Her eyes were seeing things differently now. It was as if she'd been going throughout life the past couple of months looking at things through cheap contact lenses. There was a layer of fog between her selfish and stubborn judgment and the actuality of reality in those past months. But now, now she'd lost the lenses, blinked, and really started seeing everything around her for the first time in a long time. She started seeing everything with a different light, with brand new eyes.

It wasn't just that the walls around her stopped seeming so dark and imprisoning, but there was something very eccentric and beautiful about the room she now called her bedroom. There was something exciting about the purple walls and their leafy prints; it made her happy. The walls from her bedroom in the Granger household were plain and simple—just like Hermione Granger was. Hermione Granger was confined and proper, calm like the washes of pastel purples and blues on the walls of her muggle home. Upon discovering her true identity as Aria Zabini, Hermione also discovered that she was far more than just that righteous and goody-too-shoes witch she and everyone saw her as. There were subdued parts of her that were selfish, cruel, wrong, passionate, and tragic. And, honestly, she loved that. She loved that she was flawed, that she was consumed by unsteady fire.

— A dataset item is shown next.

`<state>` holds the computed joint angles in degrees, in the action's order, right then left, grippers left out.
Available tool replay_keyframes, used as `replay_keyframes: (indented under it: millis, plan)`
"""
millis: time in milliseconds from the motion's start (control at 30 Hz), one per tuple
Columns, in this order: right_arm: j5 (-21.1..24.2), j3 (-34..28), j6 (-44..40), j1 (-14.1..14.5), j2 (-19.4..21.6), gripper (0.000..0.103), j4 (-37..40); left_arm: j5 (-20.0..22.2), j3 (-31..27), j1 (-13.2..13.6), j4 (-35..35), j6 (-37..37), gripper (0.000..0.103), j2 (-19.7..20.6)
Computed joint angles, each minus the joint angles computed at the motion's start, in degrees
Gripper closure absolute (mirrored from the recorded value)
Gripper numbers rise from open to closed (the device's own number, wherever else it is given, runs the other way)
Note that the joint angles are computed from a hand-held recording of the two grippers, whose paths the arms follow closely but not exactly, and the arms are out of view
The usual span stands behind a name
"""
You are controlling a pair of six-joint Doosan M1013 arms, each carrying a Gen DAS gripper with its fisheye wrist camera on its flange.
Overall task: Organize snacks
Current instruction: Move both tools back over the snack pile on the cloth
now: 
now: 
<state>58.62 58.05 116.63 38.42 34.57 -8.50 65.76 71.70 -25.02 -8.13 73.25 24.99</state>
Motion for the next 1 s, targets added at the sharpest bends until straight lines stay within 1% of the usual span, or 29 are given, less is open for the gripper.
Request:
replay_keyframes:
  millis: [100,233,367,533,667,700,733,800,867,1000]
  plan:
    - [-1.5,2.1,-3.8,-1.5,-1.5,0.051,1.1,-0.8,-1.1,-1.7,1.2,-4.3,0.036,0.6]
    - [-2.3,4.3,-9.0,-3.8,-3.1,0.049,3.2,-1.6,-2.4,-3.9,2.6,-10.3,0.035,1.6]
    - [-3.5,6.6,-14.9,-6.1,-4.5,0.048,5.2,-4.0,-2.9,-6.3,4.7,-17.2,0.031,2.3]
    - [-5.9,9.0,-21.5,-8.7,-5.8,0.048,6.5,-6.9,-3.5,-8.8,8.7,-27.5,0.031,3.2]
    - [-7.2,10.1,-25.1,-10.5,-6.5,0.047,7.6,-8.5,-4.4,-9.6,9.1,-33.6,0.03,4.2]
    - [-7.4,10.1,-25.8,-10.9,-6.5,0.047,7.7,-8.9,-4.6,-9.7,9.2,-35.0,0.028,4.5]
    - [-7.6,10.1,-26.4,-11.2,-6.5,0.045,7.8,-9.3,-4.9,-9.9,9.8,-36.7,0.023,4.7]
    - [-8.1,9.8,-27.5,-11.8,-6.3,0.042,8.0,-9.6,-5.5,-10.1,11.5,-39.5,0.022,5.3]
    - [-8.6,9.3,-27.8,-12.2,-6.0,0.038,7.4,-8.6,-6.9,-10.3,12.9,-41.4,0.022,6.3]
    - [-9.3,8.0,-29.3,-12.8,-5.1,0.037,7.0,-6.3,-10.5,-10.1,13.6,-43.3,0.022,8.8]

Life had a way of twisting things and showing truths that people try to hide or ignore. At the beginning of Life's tricky game, Hermione would have given up her soul in order to stay a Granger; the muggle-born bookworm everyone knew and was comfortable with. She would've fought with anyone in order to cut the tie that linked her to the Zabinis. Of course, Life decided that things were not that simple, that there was something waiting for her beside the Zabinis that she needed to discover. Though she suffered greatly, her new view on things was letting her accept the fact that maybe, after all the passing time, there was a greater lesson in all of it. That maybe she did gain something.

"Why do you think you fell in love?"

Sitting in an armchair that had been configured from one of the many books in a massive bookshelf against the furthest wall of the young mistress' bedroom, Deon Zabini halted the command he was about to give his bishop in the game of Wizard's Chess against his son. The man's emerald eyes appeared confused, contradicting the seriousness that he'd been giving to the game.

"What do you mean?" he asked.

His wife smiled. Allegra was sitting on the left side of their daughter's massive bed; the latter on the right, between her mother and her father. Allegra was snuggled closely to Hermione's side, clutching her hand, running caressing fingertips over her knuckles. There was something territorial about the way she held on, pressed tightly to her daughter's side, but she didn't seem to notice it. She just enjoyed the smile that was highlighting her beautiful face, the happiness in her honey-colored eyes, and the bliss inside the bedroom.

It had been two days since Hermione was discharged from the hospital, ordered to stay in bed for a few days before returning to Hogwarts. The brunette protested, proclaiming loudly that she was perfectly fine to return to school and catch up on her studies, but she'd found that Mister and Mrs. Zabini could be more strict than she anticipated. She knew they would give her anything if she asked for it, but almost losing her, because of her dance with death, her biological parents did not give in. It was only two days, she was on her last, and she found that she wasn't as annoyed as she was letting on.

"Why did you fall in love with me?" Allegra clarified. "Do you ever think about that? How is it that you and I ended up so madly in love with one another that we ran away from duties and our families? It doesn't make sense."